Although few are thoroughly pessimistic, many are "realistic." They find the naivete of most white students amusing at best: "Liberals at Harvard tend to think in terms of good vs. bad. Every Negro at Harvard thinks in terms of power." And those who avoid such statements do so not because they disagree, but, generally, "because they think the whole thing is so futile."

Most of those who do not belong to AAAAS reportedly stay out for the same reason, and not because they disapprove. (Just as many spurn civil rights groups because they are "disillusioned," and not because they are satisfied with the rate of social change.)

Even the most ardent black nationalists at Harvard deny that they are racists. As one active member of AAAAS put it, "I will stand on the firing line with anyone who will stand on the firing line with me." But again, few believe that any white person really will stand on the firing line. And if he will, they distrust his motives. Whites, they say, are attracted to the civil rights movement because they feel guilty, and will leave when that sense of guilt is alleviated.

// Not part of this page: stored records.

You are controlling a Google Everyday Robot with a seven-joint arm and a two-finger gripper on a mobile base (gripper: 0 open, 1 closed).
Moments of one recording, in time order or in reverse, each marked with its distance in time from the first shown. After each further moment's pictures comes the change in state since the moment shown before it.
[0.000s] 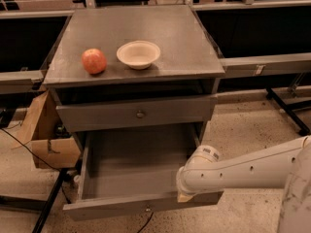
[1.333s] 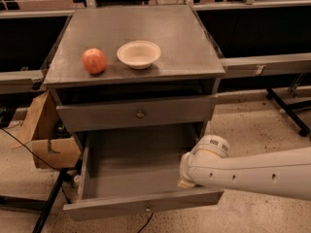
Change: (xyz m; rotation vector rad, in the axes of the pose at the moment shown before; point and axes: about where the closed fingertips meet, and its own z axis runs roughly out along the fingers) arm -0.002 -0.040 -0.073 0.168 0.014 0.218
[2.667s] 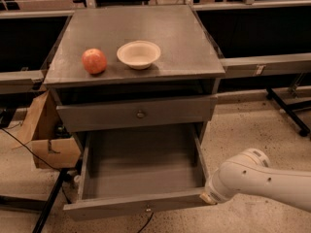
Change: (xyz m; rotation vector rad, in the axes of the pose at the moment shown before) arm 0.083 0.059 -0.018 -0.197 0.053 0.483
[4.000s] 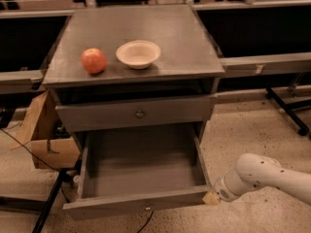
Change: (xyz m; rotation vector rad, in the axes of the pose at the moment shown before) arm 0.035 -0.023 0.061 -0.227 -0.105 0.170
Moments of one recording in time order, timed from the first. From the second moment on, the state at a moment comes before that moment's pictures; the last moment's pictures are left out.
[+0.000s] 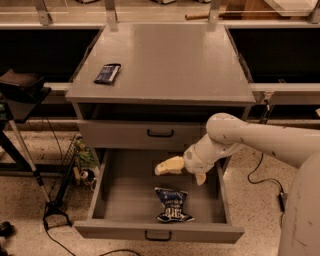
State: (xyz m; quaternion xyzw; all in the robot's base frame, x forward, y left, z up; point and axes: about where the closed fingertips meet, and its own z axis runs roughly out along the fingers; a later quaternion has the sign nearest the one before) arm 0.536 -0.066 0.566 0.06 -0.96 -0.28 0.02
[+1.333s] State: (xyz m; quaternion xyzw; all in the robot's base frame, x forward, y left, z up) arm 0.447 -0.188 0.731 0.05 -0.96 -0.28 -0.07
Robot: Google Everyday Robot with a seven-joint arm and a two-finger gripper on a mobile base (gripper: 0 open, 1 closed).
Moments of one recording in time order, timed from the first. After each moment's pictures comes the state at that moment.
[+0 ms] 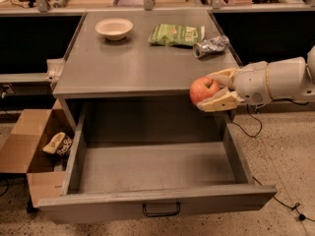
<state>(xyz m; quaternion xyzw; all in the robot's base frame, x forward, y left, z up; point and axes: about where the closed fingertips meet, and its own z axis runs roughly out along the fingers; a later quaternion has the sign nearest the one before) 0.563 -0.160 0.863 -0.53 0.69 0.19 0.46</state>
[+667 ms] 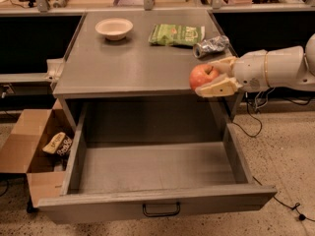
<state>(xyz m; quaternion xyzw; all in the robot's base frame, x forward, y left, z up) 0.594 -0.164 0.880 -0.49 0.70 0.20 0.48</state>
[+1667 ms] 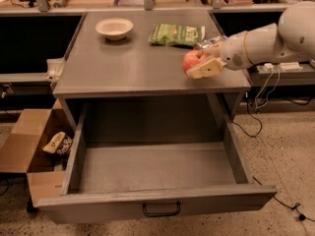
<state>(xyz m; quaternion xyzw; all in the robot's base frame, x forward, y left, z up) 0.668 -0.156 0.882 -0.46 0.75 0.19 0.44</state>
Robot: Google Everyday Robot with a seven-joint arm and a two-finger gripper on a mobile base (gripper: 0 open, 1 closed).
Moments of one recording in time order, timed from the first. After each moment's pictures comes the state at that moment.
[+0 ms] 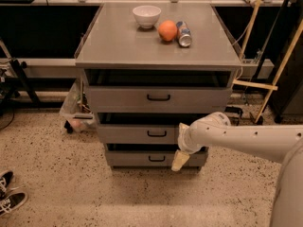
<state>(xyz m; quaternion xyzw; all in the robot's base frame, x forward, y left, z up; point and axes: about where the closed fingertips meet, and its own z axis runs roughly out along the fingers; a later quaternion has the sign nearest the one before) 0.618 -0.122 0.506 -0.62 0.75 -0.02 0.24</state>
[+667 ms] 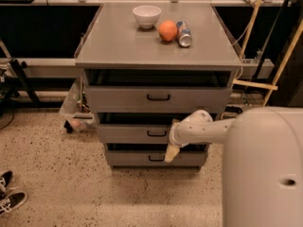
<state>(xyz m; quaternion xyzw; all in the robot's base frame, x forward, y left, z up) 0.680 -0.106 0.457 -0.61 0.75 -0.04 0.24</state>
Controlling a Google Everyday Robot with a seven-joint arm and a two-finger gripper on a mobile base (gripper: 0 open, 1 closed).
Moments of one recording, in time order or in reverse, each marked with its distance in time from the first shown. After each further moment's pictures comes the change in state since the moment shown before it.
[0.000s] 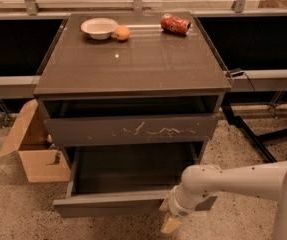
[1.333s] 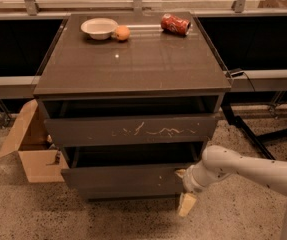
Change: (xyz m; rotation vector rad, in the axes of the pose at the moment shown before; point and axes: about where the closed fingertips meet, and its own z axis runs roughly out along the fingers) arm 0.043 -0.088 -0.035 0.086 -0.097 0.031
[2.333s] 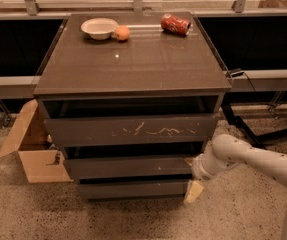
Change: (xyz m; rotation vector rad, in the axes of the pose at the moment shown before) arm 0.016 -0.045 -0.034 0.059 -0.003 0.037
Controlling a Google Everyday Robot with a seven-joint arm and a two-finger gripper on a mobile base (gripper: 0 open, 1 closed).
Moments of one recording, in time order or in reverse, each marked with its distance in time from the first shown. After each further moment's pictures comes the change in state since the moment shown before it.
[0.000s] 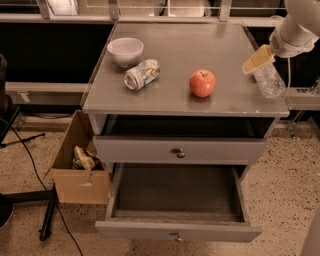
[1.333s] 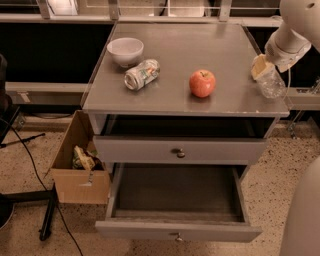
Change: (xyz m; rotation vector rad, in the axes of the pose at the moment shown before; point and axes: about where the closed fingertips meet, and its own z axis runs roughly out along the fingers) arm 0.015 0.010 0.036 -0.063 0.087 0.070
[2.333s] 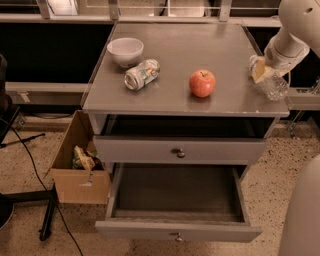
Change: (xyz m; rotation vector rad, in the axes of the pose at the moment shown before) arm 0.010 0.002 0.010 -0.011 0.028 0.007
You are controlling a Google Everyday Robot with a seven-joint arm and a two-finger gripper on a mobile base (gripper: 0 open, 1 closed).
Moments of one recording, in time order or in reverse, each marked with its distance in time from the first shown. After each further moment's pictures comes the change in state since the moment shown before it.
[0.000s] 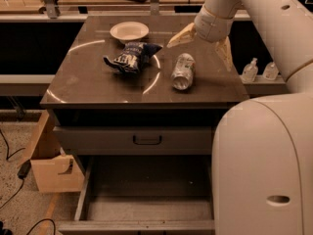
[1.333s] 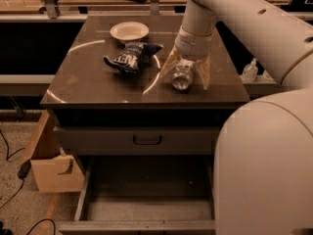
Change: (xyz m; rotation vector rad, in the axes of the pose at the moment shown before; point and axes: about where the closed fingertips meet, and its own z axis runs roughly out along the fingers) arm -0.058 -0.012 0.044 -0.123 -0.103 -0.064
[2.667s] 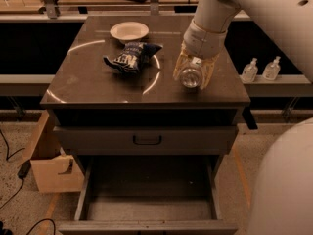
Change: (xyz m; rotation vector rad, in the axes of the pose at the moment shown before) arm -0.032 0.015 -0.032 0.068 0.039 0.035
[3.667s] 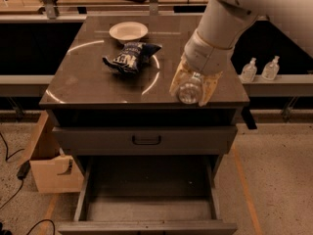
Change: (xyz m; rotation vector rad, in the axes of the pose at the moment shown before) arm -0.075 0.005 -0.008 0.069 0.007 -0.077
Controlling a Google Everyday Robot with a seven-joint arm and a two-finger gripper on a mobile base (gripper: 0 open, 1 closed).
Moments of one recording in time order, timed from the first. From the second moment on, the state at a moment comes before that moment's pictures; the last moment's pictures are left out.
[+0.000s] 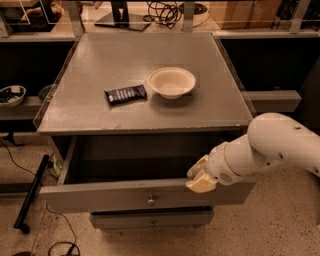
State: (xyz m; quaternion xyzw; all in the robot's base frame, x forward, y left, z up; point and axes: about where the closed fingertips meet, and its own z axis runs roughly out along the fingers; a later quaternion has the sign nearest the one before) arm 0.464 -0.100 0.701 -0.56 0.78 0.17 0.25
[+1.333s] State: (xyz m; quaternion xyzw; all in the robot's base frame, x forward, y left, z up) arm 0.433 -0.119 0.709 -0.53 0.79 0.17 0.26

This distrust of white motives is behind statements like that of the Negro at the House seminar. What he was saying, in part, was that whites have no real stake in the movement, and so will not go beyond the "obviously moral" methods of non-violent protest. But there was more to his statement. There was also a deep-seated suspicion of paternalism on the part of many white volunteers.

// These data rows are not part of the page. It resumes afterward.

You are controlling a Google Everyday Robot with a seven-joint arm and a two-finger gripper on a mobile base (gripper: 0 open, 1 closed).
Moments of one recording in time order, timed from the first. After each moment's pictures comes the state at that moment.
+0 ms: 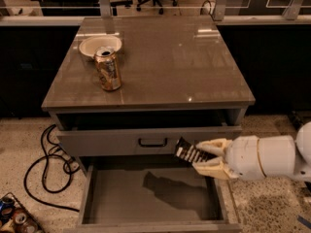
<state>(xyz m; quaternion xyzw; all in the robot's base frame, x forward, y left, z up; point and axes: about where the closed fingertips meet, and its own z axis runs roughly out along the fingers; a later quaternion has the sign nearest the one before) 0.424 -0.126 0.739 -0.52 0.71 0.24 0.39</state>
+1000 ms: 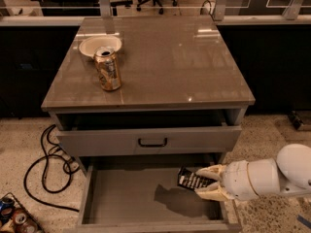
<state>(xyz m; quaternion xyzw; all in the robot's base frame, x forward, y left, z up) 0.400 -0.143 0.628 -0.55 0.72 0.27 0.33</state>
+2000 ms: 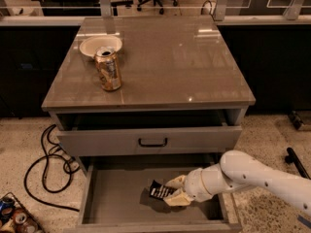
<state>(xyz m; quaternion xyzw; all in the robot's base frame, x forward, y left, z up) 0.423 -0.056 0.507 -0.54 0.72 0.34 0.26</state>
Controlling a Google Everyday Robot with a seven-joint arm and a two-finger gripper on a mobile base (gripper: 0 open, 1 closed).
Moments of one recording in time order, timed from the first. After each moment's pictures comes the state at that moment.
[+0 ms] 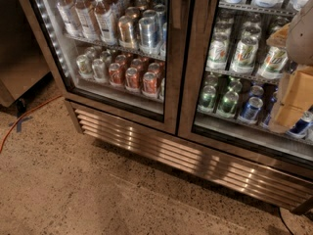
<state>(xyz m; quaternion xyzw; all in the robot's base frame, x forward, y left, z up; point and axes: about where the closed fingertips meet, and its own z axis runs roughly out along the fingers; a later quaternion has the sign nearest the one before) 0.438 -0.217 0.976 -0.60 0.78 -0.03 0.16</state>
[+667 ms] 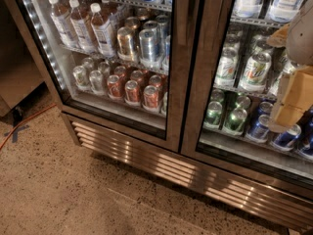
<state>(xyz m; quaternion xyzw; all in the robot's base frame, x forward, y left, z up) 0.438 -0.217 0.976 -0.60 0.78 -0.03 0.16</state>
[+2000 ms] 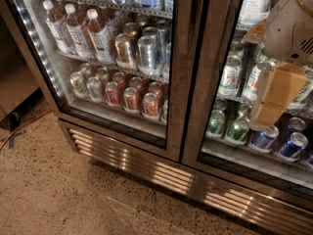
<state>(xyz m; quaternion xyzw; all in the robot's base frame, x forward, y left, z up) 0.437 -0.176 0.985 -0.63 0.75 -0.02 0.17</state>
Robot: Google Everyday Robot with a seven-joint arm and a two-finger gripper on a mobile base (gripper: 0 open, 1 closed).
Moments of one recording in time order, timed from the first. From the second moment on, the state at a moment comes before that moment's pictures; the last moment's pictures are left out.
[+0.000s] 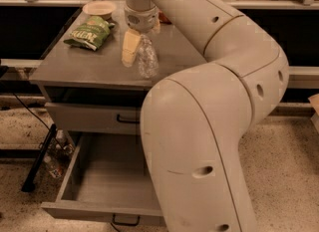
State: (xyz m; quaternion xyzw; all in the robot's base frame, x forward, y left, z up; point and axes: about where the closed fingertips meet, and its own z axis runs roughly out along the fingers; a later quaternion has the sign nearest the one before) arm 0.727 0.031 0.868 -0.51 0.85 -0.03 0.09
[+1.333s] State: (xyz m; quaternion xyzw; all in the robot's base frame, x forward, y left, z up) arm 0.759 0.063 0.844 -0.52 0.84 0.04 0.14
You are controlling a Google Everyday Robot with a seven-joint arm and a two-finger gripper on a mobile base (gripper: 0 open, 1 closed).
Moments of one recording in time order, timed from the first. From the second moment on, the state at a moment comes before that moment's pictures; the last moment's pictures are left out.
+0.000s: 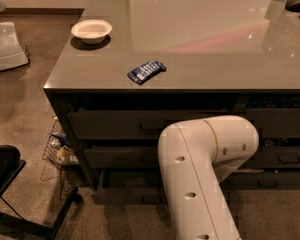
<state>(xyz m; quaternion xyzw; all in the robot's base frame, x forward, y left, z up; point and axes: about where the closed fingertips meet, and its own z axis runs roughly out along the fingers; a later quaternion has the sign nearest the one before) 0.524 -0.178 0.211 -0.67 0.74 -0.01 0.09</state>
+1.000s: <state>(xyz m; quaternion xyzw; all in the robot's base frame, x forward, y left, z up) 0.523 -0.176 0.206 -0.67 0.73 0.00 0.08</state>
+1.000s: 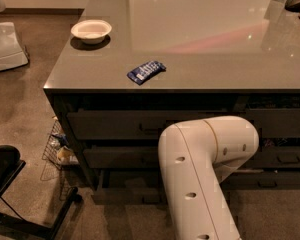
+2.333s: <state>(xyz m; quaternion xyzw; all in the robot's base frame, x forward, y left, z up) 0.522 -0.176 0.208 -0.67 0.73 0.00 0.08</state>
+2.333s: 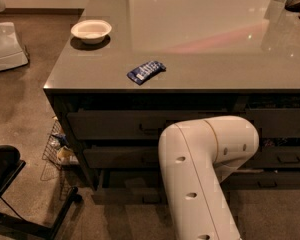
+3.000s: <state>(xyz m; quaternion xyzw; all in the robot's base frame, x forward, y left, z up) 0.545 -0.173 0.209 -0.69 0.72 -0.01 0.11</state>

At another time this particular student described what he called the "white liberal syndrome." Many white liberals, he said, tend to suggest academic solutions to complex problems, and so make the Negroes they are working with, who feel the problems more acutely, feel inferior. They also have a tendency, he said, to see Negroes not as people, but as problems. And he suggested that some enter the movement because "they cannot come to grips with white society. They go where their color makes them naturally superior."

Emotional Basis

The desire to be left alone with one's problems is the reason for the AAAAS membership clause. Originally the Association wanted to specify that only blacks would be admitted, but the University refused to officially recognize the group on those terms. The by-invitation-only clause that was eventually substituted allows the Association to discriminate against whites just as do the final clubs against Negroes.

White students have occasionally indicated interest in attending AAAAS meetings. A standard response is that the personal and particular difficulties of Negroes are under discussion and that whites would be in the way. To most members this seems a reasonable answer--and perhaps it is. But it does reveal the emotional basis of black nationalism at Harvard. The AAAAS was formed, whether or not rightly so, for more than intellectual reasons. One member explained it by quoting James Badwin: "I'm not just interested. I'm hung up."

Like the white undergraduates who argue on the basis of their own feelings, Harvard Negroes have embraced nationalism not because they think it is necessarily right, not because they think it is good policy, but because it is emotionally satisfying. "When Malcolm X cusses out white people you feel relieved. You can identify with him."